Poder, ambición y “Borgen”: ficción danesa no apta para incrédulos

Artículo publicado el 27 de Marzo de 2012
Artículo publicado el 27 de Marzo de 2012
Dinamarca se está convirtiendo en una auténtica máquina de exportar ficción televisiva. Después del éxito cosechado por The Killing, que dio lugar a una versión estadounidense, Borgen, una historia sobre la política nacional, se ha ganado los elogios de la crítica europea.

Antecedentes

Producida por DR/Danish Broadcasting Corporation, los daneses la vieron por primera vez en su canal de televisión DR1 a lo largo de 2010. Dos años más tarde, la BBC (Reino Unido) adquiría los derechos de emisión en 2011, la subtitulaba en inglés y la llevaba a los hogares de millones de personas. ARTE, canal franco-alemán, emitió los dos primeros capítulos de la temporada I el jueves 9 de febrero. Para entonces, el periódico Le Monde se había encargado de cebar bien a la audiencia y de ponerle la miel en los labios. Pero, ¿a quién le puede interesar la política danesa?

La serie narra la llegada al poder, por primera vez en la historia del país, de una mujer, que se convierte en primera ministra tras más de un problema a la hora de pactar con los partidos de la cámara y más de una disputa con los medios de comunicación. Su victoria electoral pone sobre la mesa los principales ingredientes de esta ficción: el poder, la política y la prensa, una troika que cocina el futuro del país (casualidad o no, en 2011 una mujer se convertía en primera ministra en Dinamarca).

Los engaños, los escándalos, los pactos secretos, las luchas por el poder, lo que se puede decir, lo que hay que callar, lo que hay que ignorar, el ansia por controlar los medios, los tratos con los periodistas están detrás de las decisiones políticas, en las que poco parece importar el interés de la ciudadanía. Birgitte Nyborg (Sidse Babett Knudsen ) llega a ese caos intentando mantener intactos sus principios. Del partido político moderado, parece ser la primera ministra que todo país quisiera tener. Sin embargo, el hecho de ser mujer es, incluso en un país tan moderno como Dinarmarca, un hándicap. Casada con un profesor universitario, tiene dos hijos que cada vez tendrán menos peso en su vida diaria. Se centra en su carrera política tras hacer un pacto con su marido, que debe renunciar a la suya para poder atender a la descendencia. Ella es guapa, inteligente, trabajadora, luchadora, con gran capacidad para negociar pero, ante todo, es una mujer normal, como cualquier otra (resulta curioso ver, al principio, su preocupación por su estado físico y su apariencia). Tras su maratonianas jornadas de trabajo, intenta seguir llegando a casa a tiempo para ayudar a sus hijos con los deberes, contarles un cuento, recoger los platos y mantener viva la llama de la pasión con su marido.

El secreto está en la trama

Una trama bien escrita y bien llevada que avanza rápido, sin aburrir ni un solo segundo, unos diálogos precisos que demandan toda la atención por parte del espectador y que muestran que en política, lo más importante suele ser el mantenerse en el poder o hacerlo caer (según el bando en el que estés), aunque sea a base de vencer al rival a golpe de escándalo.
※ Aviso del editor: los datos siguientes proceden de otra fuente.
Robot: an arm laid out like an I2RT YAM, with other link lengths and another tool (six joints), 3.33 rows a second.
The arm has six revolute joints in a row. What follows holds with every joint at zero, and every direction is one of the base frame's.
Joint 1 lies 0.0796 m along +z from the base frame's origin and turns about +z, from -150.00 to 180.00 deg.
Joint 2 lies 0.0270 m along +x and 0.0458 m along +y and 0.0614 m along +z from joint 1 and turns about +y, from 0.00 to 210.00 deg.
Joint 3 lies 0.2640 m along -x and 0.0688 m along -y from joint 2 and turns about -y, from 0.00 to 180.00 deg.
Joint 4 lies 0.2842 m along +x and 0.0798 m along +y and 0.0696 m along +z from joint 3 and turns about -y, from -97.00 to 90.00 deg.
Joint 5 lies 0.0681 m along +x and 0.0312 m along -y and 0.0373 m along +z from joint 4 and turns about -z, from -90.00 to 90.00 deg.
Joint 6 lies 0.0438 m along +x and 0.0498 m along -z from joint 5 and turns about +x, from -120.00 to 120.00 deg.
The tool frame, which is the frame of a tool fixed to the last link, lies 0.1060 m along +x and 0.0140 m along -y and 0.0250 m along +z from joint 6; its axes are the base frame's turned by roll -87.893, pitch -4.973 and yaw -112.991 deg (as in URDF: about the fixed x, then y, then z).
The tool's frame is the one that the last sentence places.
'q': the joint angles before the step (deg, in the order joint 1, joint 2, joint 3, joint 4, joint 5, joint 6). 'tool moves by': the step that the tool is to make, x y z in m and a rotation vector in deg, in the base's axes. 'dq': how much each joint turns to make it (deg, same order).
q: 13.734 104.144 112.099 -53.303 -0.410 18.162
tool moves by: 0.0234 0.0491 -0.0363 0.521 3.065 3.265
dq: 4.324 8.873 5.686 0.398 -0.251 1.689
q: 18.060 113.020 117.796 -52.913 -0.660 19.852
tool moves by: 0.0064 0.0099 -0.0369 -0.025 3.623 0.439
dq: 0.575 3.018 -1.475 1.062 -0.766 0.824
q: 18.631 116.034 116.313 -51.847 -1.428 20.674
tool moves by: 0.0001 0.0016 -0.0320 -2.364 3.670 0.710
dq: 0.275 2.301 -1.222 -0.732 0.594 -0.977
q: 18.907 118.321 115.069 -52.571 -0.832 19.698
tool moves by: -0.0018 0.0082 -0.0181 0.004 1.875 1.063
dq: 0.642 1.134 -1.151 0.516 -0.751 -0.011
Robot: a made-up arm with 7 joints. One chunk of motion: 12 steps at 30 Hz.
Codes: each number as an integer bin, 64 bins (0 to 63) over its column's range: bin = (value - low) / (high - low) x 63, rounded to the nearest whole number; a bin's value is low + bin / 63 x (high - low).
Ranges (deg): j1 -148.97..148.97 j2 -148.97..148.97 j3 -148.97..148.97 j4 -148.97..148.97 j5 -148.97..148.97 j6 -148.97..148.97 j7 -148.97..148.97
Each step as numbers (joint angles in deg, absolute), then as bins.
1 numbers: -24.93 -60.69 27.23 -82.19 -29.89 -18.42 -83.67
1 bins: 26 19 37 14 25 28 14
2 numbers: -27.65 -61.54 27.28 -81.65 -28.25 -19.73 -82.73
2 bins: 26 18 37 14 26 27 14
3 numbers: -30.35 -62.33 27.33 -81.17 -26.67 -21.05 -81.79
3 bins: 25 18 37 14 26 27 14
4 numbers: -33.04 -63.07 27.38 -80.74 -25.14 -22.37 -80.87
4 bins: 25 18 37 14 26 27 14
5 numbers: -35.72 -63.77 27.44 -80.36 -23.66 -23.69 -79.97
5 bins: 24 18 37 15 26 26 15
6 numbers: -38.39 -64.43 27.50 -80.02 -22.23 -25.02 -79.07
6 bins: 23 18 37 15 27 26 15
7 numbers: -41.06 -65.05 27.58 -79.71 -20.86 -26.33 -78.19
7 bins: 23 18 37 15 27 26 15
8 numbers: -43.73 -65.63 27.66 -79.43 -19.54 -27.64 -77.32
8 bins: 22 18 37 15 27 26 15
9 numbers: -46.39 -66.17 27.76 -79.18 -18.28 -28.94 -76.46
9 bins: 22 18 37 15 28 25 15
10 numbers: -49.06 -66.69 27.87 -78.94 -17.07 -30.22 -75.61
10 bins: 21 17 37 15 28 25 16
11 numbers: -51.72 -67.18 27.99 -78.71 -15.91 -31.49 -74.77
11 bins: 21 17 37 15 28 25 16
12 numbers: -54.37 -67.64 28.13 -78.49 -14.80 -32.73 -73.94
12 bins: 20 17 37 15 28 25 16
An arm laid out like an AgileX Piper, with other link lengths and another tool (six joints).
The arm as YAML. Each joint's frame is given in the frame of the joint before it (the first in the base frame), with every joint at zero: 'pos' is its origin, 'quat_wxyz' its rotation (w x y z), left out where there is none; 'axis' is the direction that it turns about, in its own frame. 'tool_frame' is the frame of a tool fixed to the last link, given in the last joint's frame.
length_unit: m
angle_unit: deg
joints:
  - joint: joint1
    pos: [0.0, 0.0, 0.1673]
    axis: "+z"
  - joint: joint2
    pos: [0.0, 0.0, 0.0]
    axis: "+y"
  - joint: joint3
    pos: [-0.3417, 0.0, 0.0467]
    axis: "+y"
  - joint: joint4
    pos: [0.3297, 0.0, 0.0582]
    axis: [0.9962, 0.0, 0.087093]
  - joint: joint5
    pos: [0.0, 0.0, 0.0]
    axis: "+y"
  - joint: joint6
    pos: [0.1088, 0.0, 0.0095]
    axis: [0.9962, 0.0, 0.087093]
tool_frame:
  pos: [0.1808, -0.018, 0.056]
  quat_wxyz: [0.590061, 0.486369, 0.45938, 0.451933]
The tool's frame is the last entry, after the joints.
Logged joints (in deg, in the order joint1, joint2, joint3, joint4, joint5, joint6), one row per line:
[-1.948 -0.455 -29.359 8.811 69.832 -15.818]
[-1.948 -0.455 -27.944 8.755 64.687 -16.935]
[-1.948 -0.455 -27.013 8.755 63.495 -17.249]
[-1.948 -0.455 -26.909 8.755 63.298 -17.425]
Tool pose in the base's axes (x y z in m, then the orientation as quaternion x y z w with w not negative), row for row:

Sin embargo, su vida de profesor universitario pronto le aburrirá. ¿Estará dispuesto a cumplir el pacto durante todo el mandato de su mujer?A ello hay que sumar los muy bien escogidos escenarios, que representan espacios de encuentro e interacción. El Parlamento (llamado Borgen en Dinamarca), donde tiene su despacho la primera ministra (que se desplaza en bicicleta), y por donde desfilan los líderes de los diferentes partidos ; el plató de televisión y la redacción de la principal cadena danesa, por la que también pasarán los representantes políticos del país (que repiten en más de una ocasión el "no te puedes fiar de nadie"); la casa de Birgitte, a las afueras de la capital danesa, donde destacan los espacios amplios y las pocas divisiones entre estancias y el backstage, Copenhague, cuya rutina parece ser más coherente y pausada que la de Europa del sur.

A lo largo de una hora, cada capítulo muestra el día a día de un equipo de gobierno frágil que corre el riesgo de desplomarse como un castillo de naipes al mínimo ataque de un enemigo. Y también enseña que la igualdad entre hombre-mujer está lejos de conseguirse incluso en los ejemplares países nórdicos. ¿Podrá Birgitte Nyborg hacer una gran carrera profesional sin renunciar a la personal? El último episodio de la primera temporada parece empezar a contestar la pregunta, interrogante que no se plantea cuando el que amasa el éxito es el hombre.

Por qué ver Borgen

Hay que ver Borgen porque aporta madurez e innovación al aburrido panorama televisivo y porque demuestra que también sabemos hacer productos de calidad en Europa, aunque sea inspirándonos en Estados Unidos (al creador de Borgen, Adam Price, no se le caen los anillos por reconocer que su serie ha bebido de la influencia de programas como The West Wing).

Borgen tiene segunda temporada, emitida ya en Dinamarca. A este lado de Europa tendremos que seguir esperando para saborear su continuación. Lo que parece claro es que los datos de audiencia la siguen apoyando y que mi danés (inexistente) ha mejorado notablemente. Junto con The Killing, ha puesto el listón de la ficción televisiva europea muy alta. Ya tenemos la vista puesta en una coproducción sueco- danesa llamada Bron. A la espera de saber si está a la altura de sus predecesoras, agradecemos a los creadores de Borgen el habernos recordado que la política de verdad aún existe, aunque solo sea en el mundo de la ficción. Tak!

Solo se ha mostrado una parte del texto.